По части отсутствия иллюзий при взгляде на русскую интеллигенцию Балабанов с автором сценария вполне солидарен, но кино он при этом снимает совсем о другом. Его волнуют коллизии не социальные, типа “больные люди в больной стране”, а метафизические: как быть, когда в мире нет ни Бога, ни смысла. И потому Россия, революция, евреи, баре, крестьяне, большевики — все это в картине лишь фон. На первом плане — история персональной погибели одного отдельного человека — доктора Полякова.

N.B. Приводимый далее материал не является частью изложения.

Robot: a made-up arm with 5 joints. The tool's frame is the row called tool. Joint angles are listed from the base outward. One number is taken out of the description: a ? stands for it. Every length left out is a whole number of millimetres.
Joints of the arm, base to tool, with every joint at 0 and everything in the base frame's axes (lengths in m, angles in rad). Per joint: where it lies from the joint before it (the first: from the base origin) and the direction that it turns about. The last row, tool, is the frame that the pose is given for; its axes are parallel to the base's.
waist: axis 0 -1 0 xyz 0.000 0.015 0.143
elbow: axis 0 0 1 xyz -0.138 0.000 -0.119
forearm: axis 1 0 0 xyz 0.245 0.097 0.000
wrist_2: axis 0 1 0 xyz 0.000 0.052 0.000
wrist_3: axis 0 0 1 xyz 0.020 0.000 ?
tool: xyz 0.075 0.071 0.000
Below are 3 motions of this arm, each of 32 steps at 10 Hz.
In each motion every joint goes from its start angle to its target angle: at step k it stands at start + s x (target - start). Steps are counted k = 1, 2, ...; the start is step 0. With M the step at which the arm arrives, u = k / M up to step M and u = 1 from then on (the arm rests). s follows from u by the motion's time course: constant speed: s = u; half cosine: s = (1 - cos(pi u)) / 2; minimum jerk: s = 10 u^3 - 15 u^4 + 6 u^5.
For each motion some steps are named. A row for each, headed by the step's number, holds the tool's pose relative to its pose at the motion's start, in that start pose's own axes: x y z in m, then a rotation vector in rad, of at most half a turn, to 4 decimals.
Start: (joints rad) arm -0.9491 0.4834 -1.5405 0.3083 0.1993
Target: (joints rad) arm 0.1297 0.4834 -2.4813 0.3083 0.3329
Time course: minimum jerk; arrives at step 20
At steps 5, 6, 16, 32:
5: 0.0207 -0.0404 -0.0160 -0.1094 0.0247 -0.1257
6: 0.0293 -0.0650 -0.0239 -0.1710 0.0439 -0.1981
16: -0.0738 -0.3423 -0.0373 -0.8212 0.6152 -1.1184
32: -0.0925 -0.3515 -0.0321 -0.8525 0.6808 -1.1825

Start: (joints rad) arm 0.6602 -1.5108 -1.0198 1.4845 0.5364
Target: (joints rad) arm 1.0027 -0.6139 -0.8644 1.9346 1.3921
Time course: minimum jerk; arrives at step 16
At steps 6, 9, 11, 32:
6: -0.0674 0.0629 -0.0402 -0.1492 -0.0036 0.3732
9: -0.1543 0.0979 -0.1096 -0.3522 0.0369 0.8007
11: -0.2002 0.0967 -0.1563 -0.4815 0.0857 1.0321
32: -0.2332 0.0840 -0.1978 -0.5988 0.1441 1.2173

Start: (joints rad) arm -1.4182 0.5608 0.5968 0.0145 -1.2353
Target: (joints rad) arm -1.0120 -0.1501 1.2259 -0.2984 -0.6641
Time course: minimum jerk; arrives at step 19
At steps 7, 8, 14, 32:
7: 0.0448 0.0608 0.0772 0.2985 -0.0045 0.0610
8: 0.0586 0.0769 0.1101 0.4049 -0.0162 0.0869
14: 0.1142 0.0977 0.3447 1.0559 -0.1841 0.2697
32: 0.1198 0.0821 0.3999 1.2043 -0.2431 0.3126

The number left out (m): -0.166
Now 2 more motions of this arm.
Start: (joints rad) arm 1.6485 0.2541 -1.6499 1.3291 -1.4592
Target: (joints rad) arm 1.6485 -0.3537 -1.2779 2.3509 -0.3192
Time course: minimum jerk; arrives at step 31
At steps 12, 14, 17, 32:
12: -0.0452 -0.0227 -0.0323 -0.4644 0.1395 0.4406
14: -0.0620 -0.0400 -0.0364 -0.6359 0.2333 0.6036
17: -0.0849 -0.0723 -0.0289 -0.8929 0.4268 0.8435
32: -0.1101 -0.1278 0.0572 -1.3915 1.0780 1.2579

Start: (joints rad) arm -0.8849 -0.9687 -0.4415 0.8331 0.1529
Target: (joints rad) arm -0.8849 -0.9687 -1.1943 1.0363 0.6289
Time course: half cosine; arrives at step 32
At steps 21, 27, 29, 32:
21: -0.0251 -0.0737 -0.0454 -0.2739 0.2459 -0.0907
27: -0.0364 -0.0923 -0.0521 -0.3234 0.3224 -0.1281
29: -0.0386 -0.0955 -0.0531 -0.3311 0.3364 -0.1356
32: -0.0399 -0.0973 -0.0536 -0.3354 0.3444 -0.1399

Юного врача играет в балабановском фильме Леонид Бичевин (кто помнит — юный фарцовщик из “Груза 200”). Режиссер очень старательно перекрашивает его в интеллигента, и доктор Поляков получается просто на загляденье — молодой, симпатичный, талантливый, образованный, профессиональный, в нужные моменты решительный и бесстрашный, в прочее время — стеснительный, деликатный и даже совестливый. И этот чудесный, новенький, “с иголочки”, тщательно причесанный, в блестящих очочках доктор попадает по ходу фильма в капкан наркозависимости, как деревенская девка в мялку. Все происходит стремительно и страшно, будто во сне. Вот он, трогательно стесняясь собственной молодости, степенно пьет чай с крыжовенным вареньем в обществе накрахмаленных, улыбчивых акушерок (Ингеборга Дапкунайте, Светлана Письмиченко) и заикающегося от почтения фельдшера (Андрей Панин); и вот он уже — полутруп, бредущий покачиваясь в сером больничном халате по обшарпанным улицам революционного уездного городка с краденным из больницы морфием. Колется каждые десять минут где попало — на кладбище, в церкви, в синематографе, не раздумывая палит в человека и, наконец, стреляется сам в пароксизме неудержимого, идиотского хохота. Был человек — и нет. Почему? Отчего?
“Морфий оказался сильнее”, — отвечает Балабанов в своих интервью.